DELETEhttp://localhost:8000/api/v1/episodes/{episode_id}Auth required

Remove an episode and purge its vectors from the vector store.

curl -X DELETE http://localhost:8000/api/v1/episodes/ep001 -H "Authorization: Bearer $TOKEN"

Semantic Search

POSThttp://localhost:8000/api/v1/searchAuth required

Vector search across all indexed episode transcripts. Optionally scope to one episode.

Request Body

querystringrequiredNatural language query

episode_idstringScope to a single episode

top_kintegerResult count. Default 5, max 20

curl -X POST http://localhost:8000/api/v1/search \
  -H "Authorization: Bearer $TOKEN" \
  -H "Content-Type: application/json" \
  -d '{"query":"FDA regulation AI","top_k":5}'

Chat

POSThttp://localhost:8000/api/v1/chatAuth required

RAG-enhanced streaming chat. Returns an OpenAI-compatible SSE stream.

Request Body

messagesMessage[]required[{role:"user"|"assistant", content:string}]

episode_idstringScope RAG to a single episode

resp = requests.post(f"{BASE}/api/v1/chat",
    json={"messages":[{"role":"user","content":"What FDA claims were verified?"}],
          "episode_id":"ep001"},
    headers=HEADS, stream=True)
for line in resp.iter_lines():
    if line.startswith(b"data: ") and line != b"data: [DONE]":
        import json
        chunk = json.loads(line[6:])["choices"][0]["delta"].get("content","")
        print(chunk, end="", flush=True)

Knowledge Base

Upload document

POSThttp://localhost:8000/api/v1/knowledgeAuth required

Upload a document for indexing. Processing happens in background.

Request Body

fileFilerequiredPDF, TXT, MD, or DOCX. Max 20 MB.

curl -X POST http://localhost:8000/api/v1/knowledge -H "Authorization: Bearer $TOKEN" -F "file=@paper.pdf"

Semantic search

GEThttp://localhost:8000/api/v1/knowledge/searchAuth required

Search uploaded knowledge base documents.

Query Parameters

qstringrequiredSearch query

top_kintegerMax results.
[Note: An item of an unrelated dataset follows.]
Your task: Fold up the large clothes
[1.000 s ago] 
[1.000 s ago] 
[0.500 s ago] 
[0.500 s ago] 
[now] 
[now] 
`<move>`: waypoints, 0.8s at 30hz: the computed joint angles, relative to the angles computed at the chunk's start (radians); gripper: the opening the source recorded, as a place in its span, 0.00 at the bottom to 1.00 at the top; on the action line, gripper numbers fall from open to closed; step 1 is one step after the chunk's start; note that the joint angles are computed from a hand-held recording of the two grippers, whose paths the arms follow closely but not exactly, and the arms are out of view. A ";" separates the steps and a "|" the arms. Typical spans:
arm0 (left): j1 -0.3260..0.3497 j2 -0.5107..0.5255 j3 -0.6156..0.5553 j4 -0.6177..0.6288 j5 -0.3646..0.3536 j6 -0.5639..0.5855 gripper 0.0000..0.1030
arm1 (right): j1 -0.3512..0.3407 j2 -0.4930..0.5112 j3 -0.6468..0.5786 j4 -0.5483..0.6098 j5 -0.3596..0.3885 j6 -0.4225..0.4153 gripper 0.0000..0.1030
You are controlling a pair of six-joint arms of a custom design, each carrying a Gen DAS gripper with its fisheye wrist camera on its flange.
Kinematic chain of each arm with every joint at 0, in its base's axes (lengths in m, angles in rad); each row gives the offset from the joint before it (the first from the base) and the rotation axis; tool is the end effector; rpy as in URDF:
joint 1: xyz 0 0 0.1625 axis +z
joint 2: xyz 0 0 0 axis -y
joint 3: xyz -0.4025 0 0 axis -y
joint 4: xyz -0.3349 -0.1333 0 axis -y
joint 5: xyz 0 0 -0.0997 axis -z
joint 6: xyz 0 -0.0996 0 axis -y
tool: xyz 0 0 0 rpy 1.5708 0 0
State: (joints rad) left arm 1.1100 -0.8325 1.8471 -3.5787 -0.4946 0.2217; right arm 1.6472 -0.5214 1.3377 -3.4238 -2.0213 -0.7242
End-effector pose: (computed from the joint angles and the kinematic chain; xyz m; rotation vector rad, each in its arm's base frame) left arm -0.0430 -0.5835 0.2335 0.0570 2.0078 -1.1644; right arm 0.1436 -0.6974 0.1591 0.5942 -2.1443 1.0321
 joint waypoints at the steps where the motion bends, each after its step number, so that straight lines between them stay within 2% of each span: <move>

Default 8

curl "http://localhost:8000/api/v1/knowledge/search?q=FDA+AI+approval" -H "Authorization: Bearer $TOKEN"

Conversations

Persistent chat history. Each conversation stores messages and optionally scopes to an episode.

GET/api/v1/conversationsList all conversations for the user

POST/api/v1/conversationsCreate a new conversation

GET/api/v1/conversations/{id}Get conversation

PATCH/api/v1/conversations/{id}Update title

DELETE/api/v1/conversations/{id}Delete conversation and messages

GET/api/v1/conversations/{id}/messagesList messages

POST/api/v1/conversations/{id}/messagesAdd a message

Errors & Limits

HTTP status codes

200OK

201Created

204No Content

400Bad Request

401Unauthorized

403Forbidden

404Not Found

409Conflict

413Payload Too Large

422Unprocessable Entity

429Too Many Requests

500Internal Server Error

Rate limits

Rate limiting is applied per IP via slowapi. LLM calls are governed by your provider's limits (Groq free tier: ~30 req/min). The pipeline uses exponential backoff with 2 retries per node. Max file sizes: 20 MB per document, 50 MB per transcript.